この証明書を取得するには、各種書類審査に加え、公的資料との情報の照らし合わせや、申請者への電話確認が必要になります。
そのため、ドメイン認証よりも各段に信頼性が高い証明書です。
EV認証(EV)
EV認証は、申請している企業や担当者個人の実在証明が企業認証よりも更に厳しく審査されます。
企業認証の審査に加え、各種書類や第三者機関のデータベース等を参照し、申請している組織が法的・物理的に存在している組織なのかを確認すると共に、申請者がその組織への在籍確認と電話確認を行います。
審査が厳格なため、手順が多くなるので発行までに時間がかかりますし、ドメイン認証・企業認証と比べると高額です。

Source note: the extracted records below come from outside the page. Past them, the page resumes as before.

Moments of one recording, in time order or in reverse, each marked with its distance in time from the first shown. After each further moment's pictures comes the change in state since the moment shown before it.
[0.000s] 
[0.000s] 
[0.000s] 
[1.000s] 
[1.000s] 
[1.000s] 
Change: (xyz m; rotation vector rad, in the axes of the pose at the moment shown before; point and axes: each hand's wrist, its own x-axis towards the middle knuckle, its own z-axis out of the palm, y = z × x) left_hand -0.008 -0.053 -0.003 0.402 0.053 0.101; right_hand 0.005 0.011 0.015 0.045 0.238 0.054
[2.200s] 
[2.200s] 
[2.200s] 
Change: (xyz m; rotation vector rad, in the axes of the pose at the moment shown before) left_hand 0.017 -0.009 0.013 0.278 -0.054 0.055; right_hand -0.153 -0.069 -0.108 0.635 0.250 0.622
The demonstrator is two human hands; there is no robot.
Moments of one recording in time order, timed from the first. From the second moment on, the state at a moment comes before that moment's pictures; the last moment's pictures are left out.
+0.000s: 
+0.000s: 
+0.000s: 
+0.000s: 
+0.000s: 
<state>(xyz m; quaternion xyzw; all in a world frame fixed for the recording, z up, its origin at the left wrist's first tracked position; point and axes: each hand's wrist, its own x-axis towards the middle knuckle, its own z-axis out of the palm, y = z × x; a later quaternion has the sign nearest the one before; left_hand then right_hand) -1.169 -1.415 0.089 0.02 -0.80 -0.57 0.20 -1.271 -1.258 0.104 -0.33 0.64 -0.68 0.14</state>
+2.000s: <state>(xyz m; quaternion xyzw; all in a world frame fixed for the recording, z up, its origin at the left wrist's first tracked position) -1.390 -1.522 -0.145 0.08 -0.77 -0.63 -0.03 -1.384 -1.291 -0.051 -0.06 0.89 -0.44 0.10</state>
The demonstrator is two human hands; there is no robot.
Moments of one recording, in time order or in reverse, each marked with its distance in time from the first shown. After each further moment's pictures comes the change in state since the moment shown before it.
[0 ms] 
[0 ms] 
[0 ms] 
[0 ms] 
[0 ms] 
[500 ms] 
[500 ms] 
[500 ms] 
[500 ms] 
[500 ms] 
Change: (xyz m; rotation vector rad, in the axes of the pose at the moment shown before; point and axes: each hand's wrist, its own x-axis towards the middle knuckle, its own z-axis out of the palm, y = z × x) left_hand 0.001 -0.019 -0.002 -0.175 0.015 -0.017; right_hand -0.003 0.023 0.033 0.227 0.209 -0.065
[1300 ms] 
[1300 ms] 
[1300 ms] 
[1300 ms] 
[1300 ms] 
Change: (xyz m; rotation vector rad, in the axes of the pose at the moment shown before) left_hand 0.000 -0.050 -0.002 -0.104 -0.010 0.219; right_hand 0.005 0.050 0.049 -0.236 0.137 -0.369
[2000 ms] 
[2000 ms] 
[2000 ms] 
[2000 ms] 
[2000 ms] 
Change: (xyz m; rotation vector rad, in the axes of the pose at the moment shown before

ですがEV認証はアドレスバーに自社の組織名称が表示されたり、緑になって表示されるため、一目で信頼性が高い事がわかるので、Webサイトの閲覧者に安全性をアピールすることができます。
暗号化の強度はどれも同じ
ドメイン認証が暗号化の強度が最も低いか・・・というとそうではありません。
どの証明書でも、暗号化の強度は同じです。
ですが発行するまでのプロセスの違いから、その証明書がどれだけ信頼できるものなのかを示す一つの判断基準になりますね。
証明書の価格差は信頼性の高さによって変わる
暗号化の強さが同じなら、何故証明書に価格差があるのだろう?という疑問が出てきますよね。
価格差は、その証明書の持つ信頼性がどれだけ高いものなのかによって変わってきます。
当然、信頼度が高い、このWebサイトは信頼できると判断されるまでには多くの審査が必要になります。
その審査にかかる費用や、証明書の持つ信頼度の高さを証明するのにそれだけの金額が必要になるということなのです。
強度が同じでも、企業であればやはりEV認証がベストでしょう。
EV認証であれば、より厳密に審査された信頼性の非常に高いWebサイトである事を証明できますし、アドレスバーでの表示も変わるのでアピールもしやすいです。
企業活動をしていく以上、信頼性はとても重要な事ですので、一番信頼度の高さを証明する事のできるEV認証がオススメです。
目的に応じた証明書の使い分けも検討しよう
例えば季節に関連したWebサイトや、期間限定のキャンペーンサイトの場合はドメイン認証でも問題ないでしょう。
突然Webサイトの立ち上げが決まり、恒久的に公開するページではなく、一定の期間が過ぎたら閉じてしまうような場合・・・でもきちんとSSL対応はしたいといった場合にはスピードが重要になるので、証明書の発行を待っていられないというのもありますし、単発で公開するページにわざわざ時間をかけて証明書を発行するのも大変です。
ですが企業本体のページや、恒久的に運用していく事が決定しているものについてはEV認証がベストです。最低でも企業認証で取得したおきたいところですね。
暗号化の強度はかわりありませんが、実態を周りにわかりやすく周知したり、本当に実在する団体のWebサイトであることをアピールすることは、その企業にとっての証明にもなります。
場合によった使い分けを検討してもいいかもしれませんね。